Ingredients for Success

     Gallagher’s vision for J&W’s future, and the future of Charlotte, is uncompromising. The seeds for a large capital fundraising campaign have been planted, and Gallagher is intent on getting the Johnson & Wales message out to the masses. “When we made the decision to come to Charlotte, it was obvious that it met our ‘Best Fit’ standards for a J&W campus. The energy, commitment and opportunity the city of Charlotte has demonstrated epitomizes the J&W ethos. The business models were complementary and highly efficient. And, we know in Charlotte that we can generate economic activity and community development by embarking on strategic relationship building.”

      He continues, “It is essential that employers and faculty candidates see the benefits of a J&W relationship, and that is part of my job. To quote the theory of my favorite book right now, ‘If you get the right people on the bus, and then get the people in the right seats on that bus, the vehicle will operate efficiently.’ My challenge is to fill J&W’s seats with the right passengers.” He says faculty will be comprised of local educators, as well as recruits relocated from J&W’s current Norfolk and Charleston campuses.

    The University is also at no loss for suitable business partners. The banking industry makes a strong case for a future school of technology. NASCAR and the likelihood of a new basketball arena provide perfect outlets for event management. And Charlotte’s plethora of dining establishments would be ideal candidates for a J&W connection. Gallagher adds, “The leadership of Charlotte YMCAs and the United Way also provide a strong civic base, and the emergence of cultural activity by the ASC in Charlotte is profound.”
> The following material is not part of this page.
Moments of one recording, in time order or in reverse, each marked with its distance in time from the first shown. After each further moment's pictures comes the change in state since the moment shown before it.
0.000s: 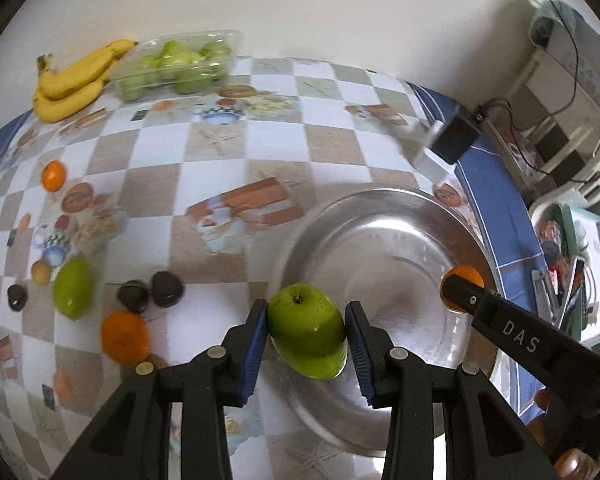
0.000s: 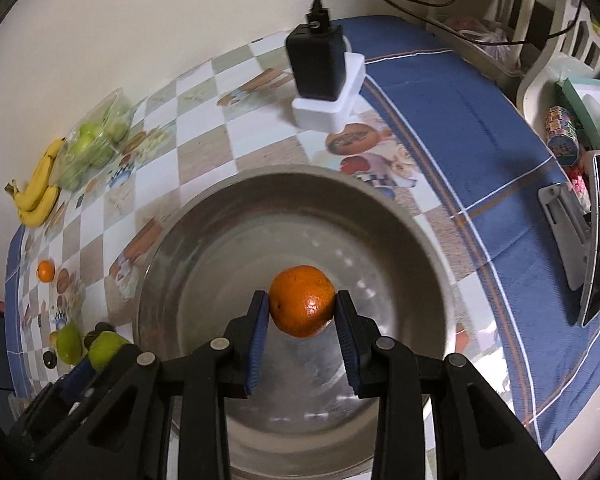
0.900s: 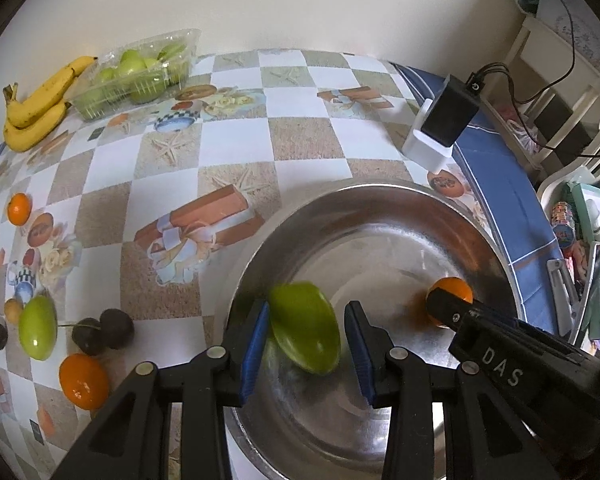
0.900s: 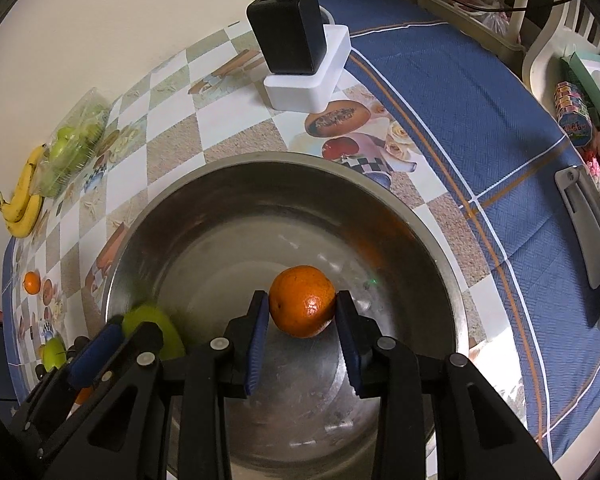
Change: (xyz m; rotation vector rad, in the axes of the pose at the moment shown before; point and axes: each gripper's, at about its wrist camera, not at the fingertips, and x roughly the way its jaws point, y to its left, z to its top) left arm 0.040 -0.024 0.011 0.076 0.007 0.021; right arm 0.034 -0.009 0.005 0.045 0.053 0.004
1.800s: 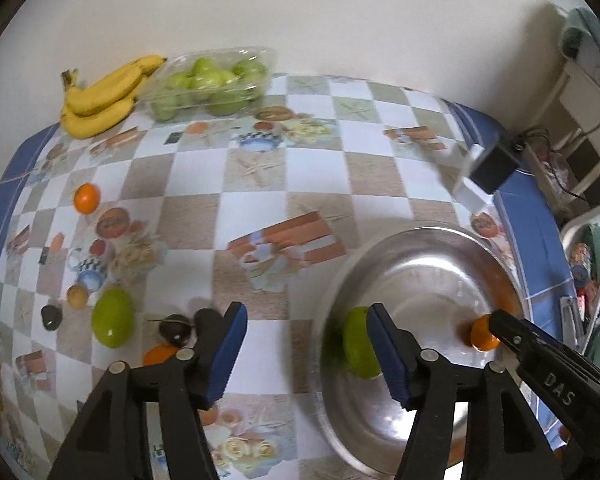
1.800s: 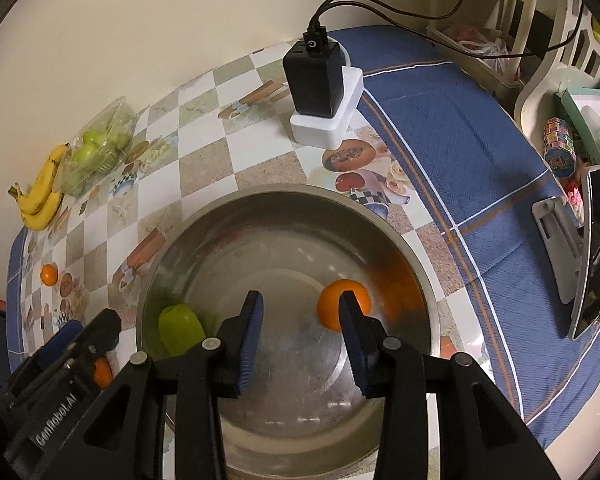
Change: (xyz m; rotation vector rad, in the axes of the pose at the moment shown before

     Charlotte is visibly enthusiastic about the partnership. J&W’s groundbreaking was well attended by Mayor Pat McCrory, Jim Palermo of Bank of America, and Gary Green of Compass Group. Governor Mike Easley presented the keynote address. J&W has also received a street with its own moniker: “Johnson and Wales Way;” the connecting street between Fourth and Trade.

     Gallagher is nothing but optimistic about the future of J&W and Center City Charlotte. Despite high unemployment rates, and the shaky hospitality/tourism industry of post Sept. 11, he believes strongly in Johnson & Wales’ mission and that Charlotte’s great expectations will be met. “We are part of a larger vision for Charlotte’s future, and we are fully dedicated to the Charlotte community and to its inevitable success.”

Susanne Deitzel is a Charlotte-based freelance writer.